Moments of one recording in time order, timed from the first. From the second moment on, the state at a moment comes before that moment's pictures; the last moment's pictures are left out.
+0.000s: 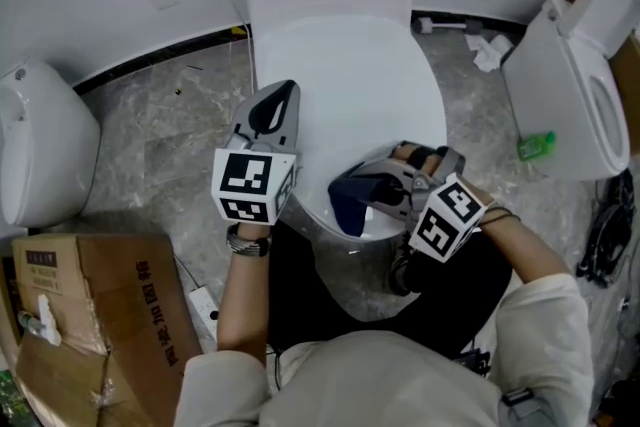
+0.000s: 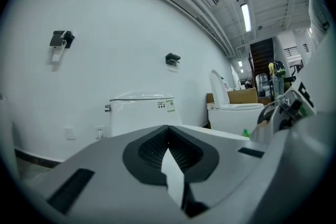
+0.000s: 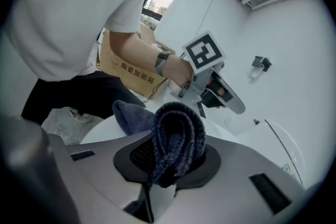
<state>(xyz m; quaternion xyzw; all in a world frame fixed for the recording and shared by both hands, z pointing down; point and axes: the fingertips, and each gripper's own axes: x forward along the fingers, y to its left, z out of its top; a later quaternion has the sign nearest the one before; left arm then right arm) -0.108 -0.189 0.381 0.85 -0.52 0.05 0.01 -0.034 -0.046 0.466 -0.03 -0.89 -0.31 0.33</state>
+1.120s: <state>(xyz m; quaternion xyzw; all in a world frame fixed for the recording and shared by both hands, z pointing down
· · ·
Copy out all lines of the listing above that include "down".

<state>(xyz m; quaternion xyzw; all in a world frame fixed for the recording and shared by both hands, z pointing down; point and axes: the fingertips, and each gripper's own axes: x forward along the fingers, y to its left, z out of its top; a later quaternion has the sign nearest the one before; left arm then right arm) -0.108 -0.189 0.381 0.85 -0.52 0.05 0.01 -0.034 -0.046 0.466 -0.03 -0.89 -0.31 0.33</state>
+1.120s: <state>(xyz m; quaternion xyzw; all in a world frame fixed for the recording and shared by both hands, z pointing down

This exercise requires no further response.